1. Offer your home
A woman in Iceland made international news after starting a Facebook group offering her home to Syrian refugees. In response, ordinary citizens from around the world have started home-sharing initiatives similar to Iceland’s to ensure that refugees have places to stay. Here’s a few:
- A German couple started a service called Refugees Welcome that matches asylum-seekers with potential German housemates.
- In Canada, citizens have led an organization called Lifeline Syria which aims to help resettle at least 1,000 Syrian refugees in Toronto in the next couple of years.

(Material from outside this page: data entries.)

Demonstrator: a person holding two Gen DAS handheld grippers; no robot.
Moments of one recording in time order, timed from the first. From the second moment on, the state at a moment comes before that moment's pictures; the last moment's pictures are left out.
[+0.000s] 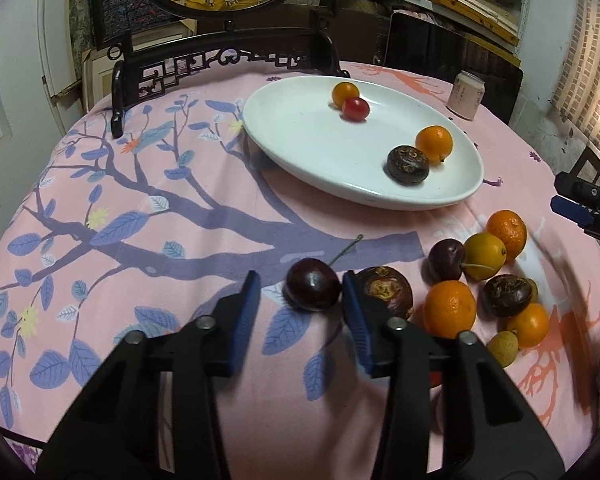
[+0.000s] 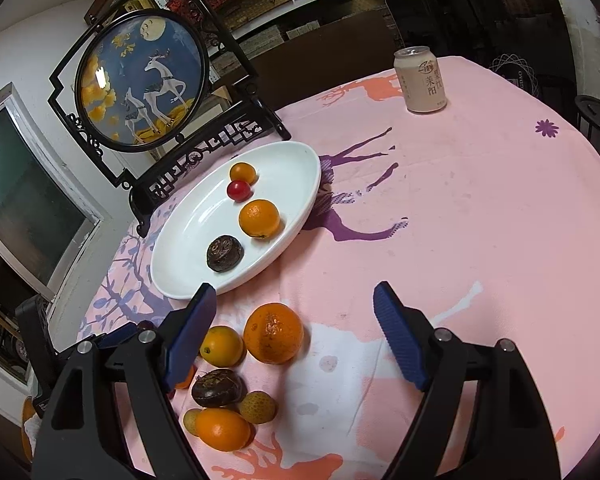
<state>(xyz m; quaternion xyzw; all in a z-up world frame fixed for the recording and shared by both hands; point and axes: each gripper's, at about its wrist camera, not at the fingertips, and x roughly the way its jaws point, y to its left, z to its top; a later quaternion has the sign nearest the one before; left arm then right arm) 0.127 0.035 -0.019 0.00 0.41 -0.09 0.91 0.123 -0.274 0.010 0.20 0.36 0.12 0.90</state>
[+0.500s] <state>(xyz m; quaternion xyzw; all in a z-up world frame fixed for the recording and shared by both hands) 0.135 0.043 -0.020 0.00 0.42 -0.11 0.90 0.123 -0.270 0.010 0.19 0.37 0.13 0.90</state>
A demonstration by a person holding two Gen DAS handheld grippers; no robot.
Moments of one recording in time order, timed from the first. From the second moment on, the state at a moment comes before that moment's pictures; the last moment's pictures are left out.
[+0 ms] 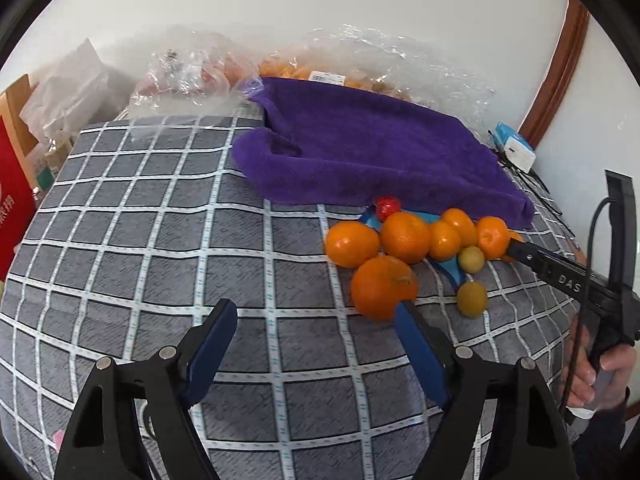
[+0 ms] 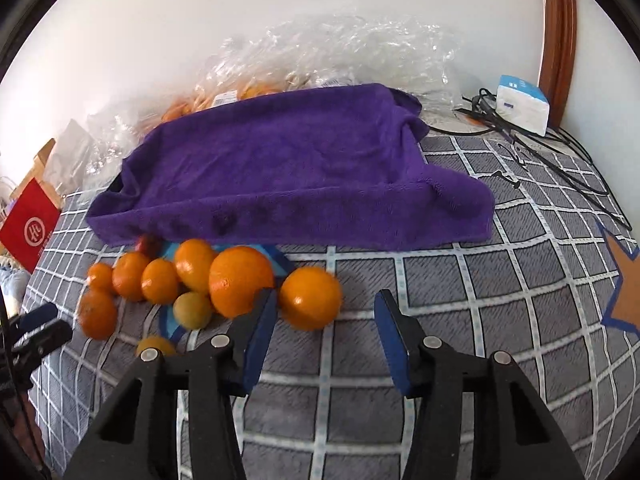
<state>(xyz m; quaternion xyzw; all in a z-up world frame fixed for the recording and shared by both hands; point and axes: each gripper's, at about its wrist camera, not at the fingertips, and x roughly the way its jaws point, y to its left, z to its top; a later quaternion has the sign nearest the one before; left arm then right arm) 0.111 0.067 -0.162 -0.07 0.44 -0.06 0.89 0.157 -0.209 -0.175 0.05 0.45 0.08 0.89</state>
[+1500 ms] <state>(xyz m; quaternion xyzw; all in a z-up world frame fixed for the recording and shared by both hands) 0.112 0.041 -0.168 -0.11 0.38 -0.13 0.91 0.133 -0.223 -0.173 0.08 0.41 0.10 0.90</state>
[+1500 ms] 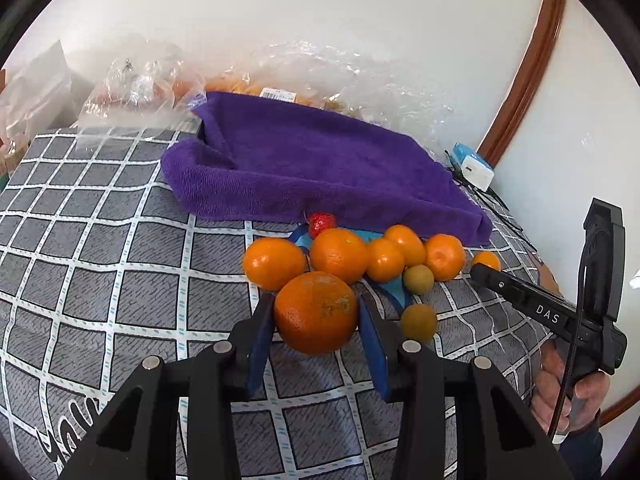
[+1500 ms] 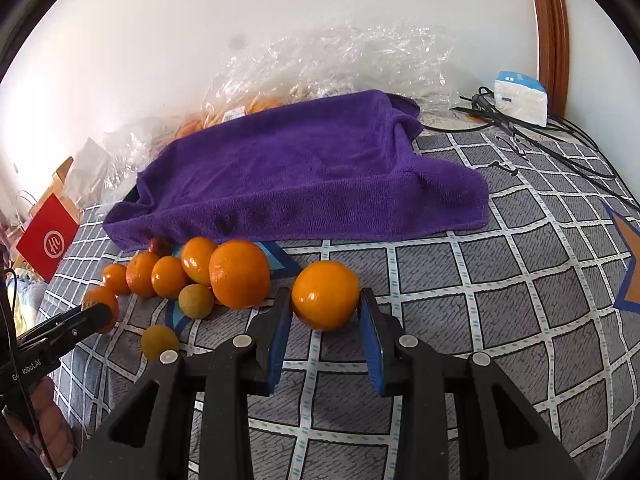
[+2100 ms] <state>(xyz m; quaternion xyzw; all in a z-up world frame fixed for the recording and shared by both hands) 0.109 0.057 -0.120 -0.11 0.36 -0.09 0.92 0.121 -0.220 -0.133 0.07 0.39 0.10 0.91</state>
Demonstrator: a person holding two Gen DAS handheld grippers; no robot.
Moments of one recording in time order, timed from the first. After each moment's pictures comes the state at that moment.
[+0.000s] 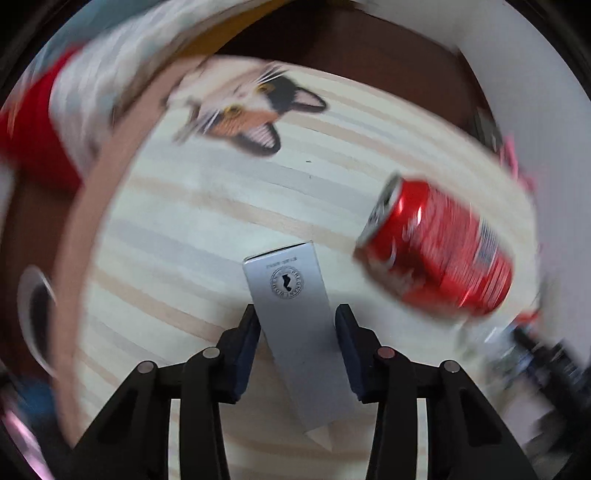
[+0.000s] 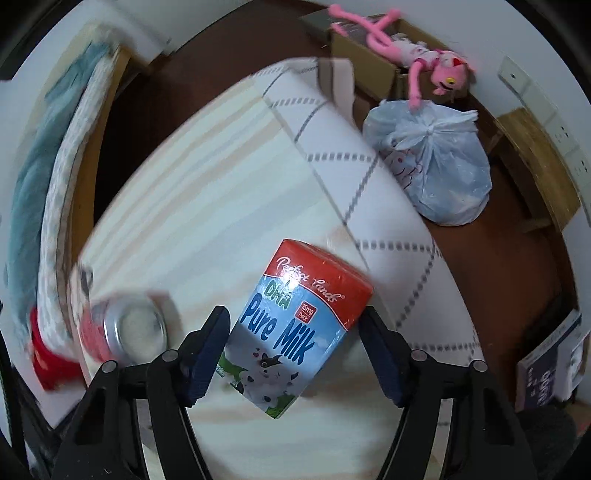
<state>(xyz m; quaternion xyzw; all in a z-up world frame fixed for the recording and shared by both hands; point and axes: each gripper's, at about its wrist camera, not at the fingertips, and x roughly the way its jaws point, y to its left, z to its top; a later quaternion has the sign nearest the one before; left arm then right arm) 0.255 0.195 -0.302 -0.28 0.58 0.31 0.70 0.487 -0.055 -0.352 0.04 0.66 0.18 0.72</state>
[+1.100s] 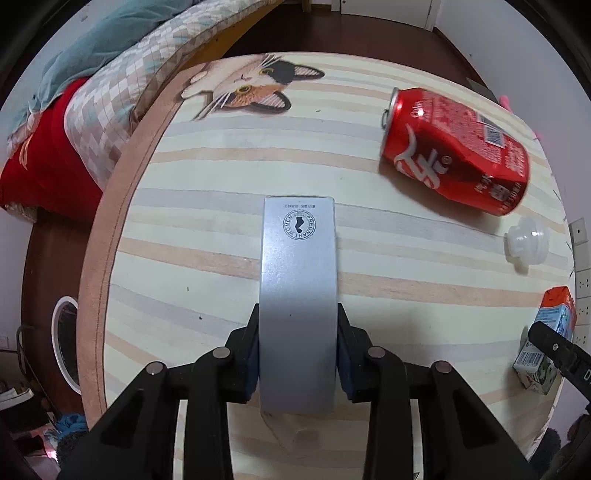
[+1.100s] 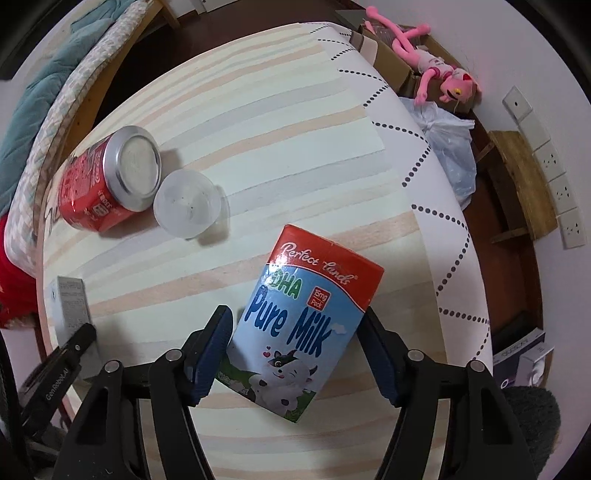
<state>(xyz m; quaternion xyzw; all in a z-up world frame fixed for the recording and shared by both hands) 0.204 0.124 -0.314 -0.22 0.57 0.32 0.72 0.388 -0.055 -0.347 -0.08 0.65 0.19 0.73</state>
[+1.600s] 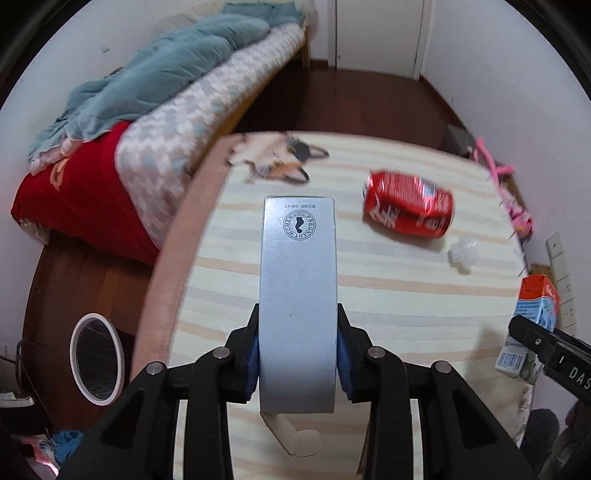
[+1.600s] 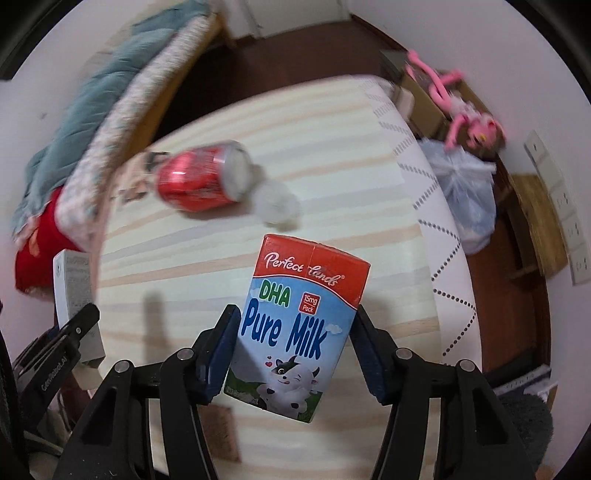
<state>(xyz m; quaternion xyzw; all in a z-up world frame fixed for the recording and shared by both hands) 0.136 0.106 -0.203 -0.19 0.48 0.34 0.78 0.332 -0.070 -0.267 -0.08 0.58 0.30 0.75</state>
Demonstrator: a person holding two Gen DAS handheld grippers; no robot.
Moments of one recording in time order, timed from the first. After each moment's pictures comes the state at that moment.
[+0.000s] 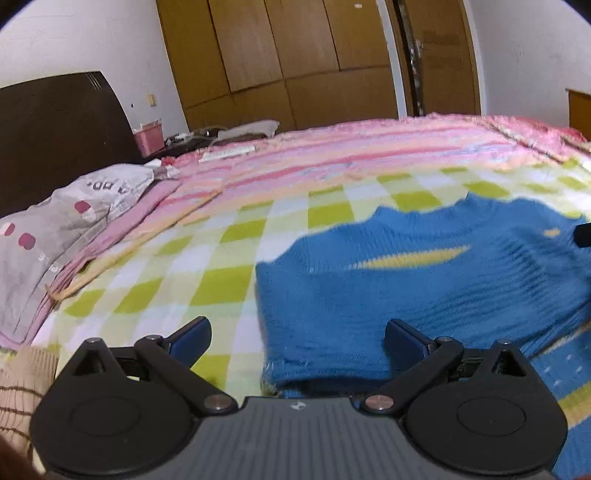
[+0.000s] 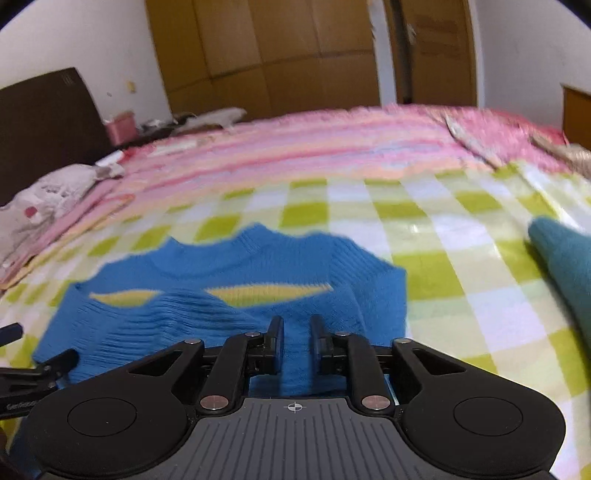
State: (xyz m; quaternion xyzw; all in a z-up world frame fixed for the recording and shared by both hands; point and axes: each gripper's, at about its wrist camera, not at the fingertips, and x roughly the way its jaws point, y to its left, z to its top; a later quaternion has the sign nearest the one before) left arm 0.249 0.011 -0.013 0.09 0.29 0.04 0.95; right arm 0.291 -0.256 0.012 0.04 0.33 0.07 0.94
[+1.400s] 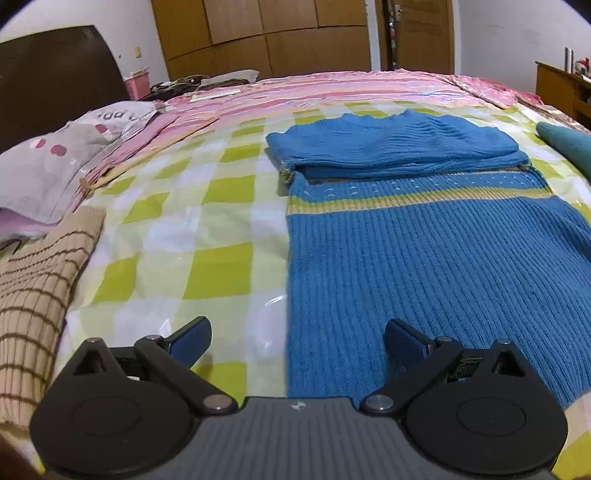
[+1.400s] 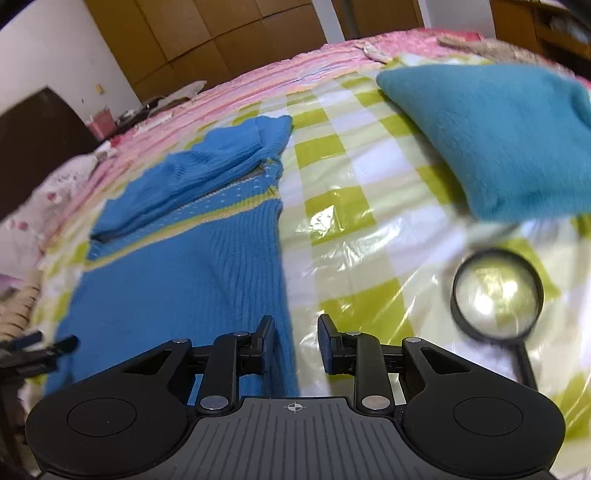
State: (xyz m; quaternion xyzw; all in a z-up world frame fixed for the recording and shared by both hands) left arm 0.073 0.046 -0.022 0.06 0.38 0.00 0.92; right arm 0.058 -0.347 0.005 0.15 0.42 0.04 0.90
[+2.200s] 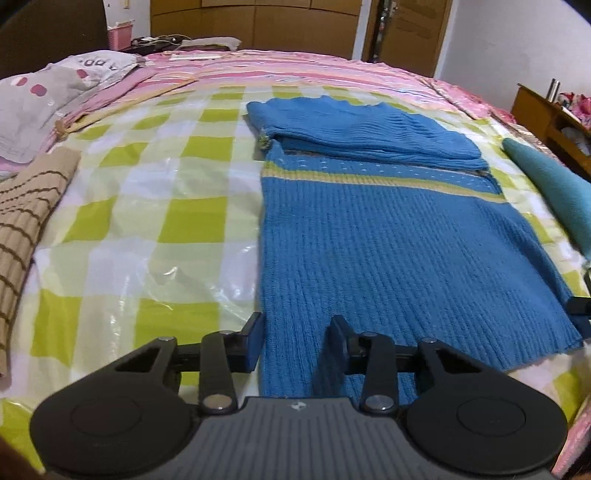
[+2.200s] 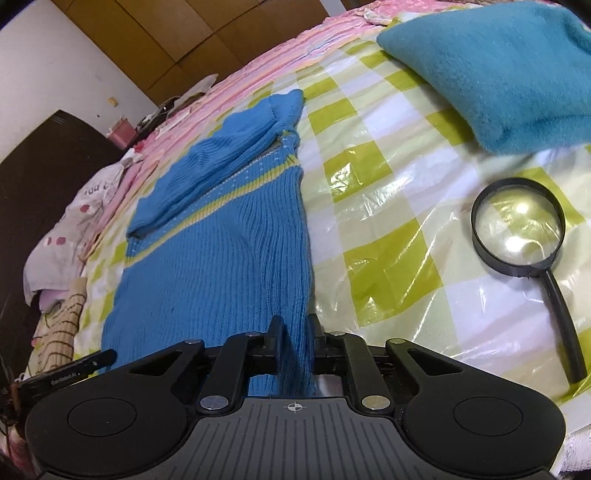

- Hungarians started the Migszol Szeged (“Migrant solidarity group”) Facebook group after realizing that Syrian and Afghan refugees were being left out on the streets at night. The group had 1,000 members join within three or four days and now has over 2,500 members. The group has attracted local medical students to help with the conditions, and sometimes, their random requests posted on the Facebook wall get immediately answered. As one volunteer said, they’ll post “something like ‘we are running low on apples’ and people bring them.”
- In France, the Welcome to France project run by the Jesuit Refugee Service (JRS) has also provided more than 6,200 nights of accommodation to refugees (some estimate that only half of all asylum seekers in France have access to accommodation). They also organize French lessons, meet-ups and clothing exchanges. Originally begun in Paris in 2010, it’s now expanding to cities like Dijon, Bordeaux and Valence.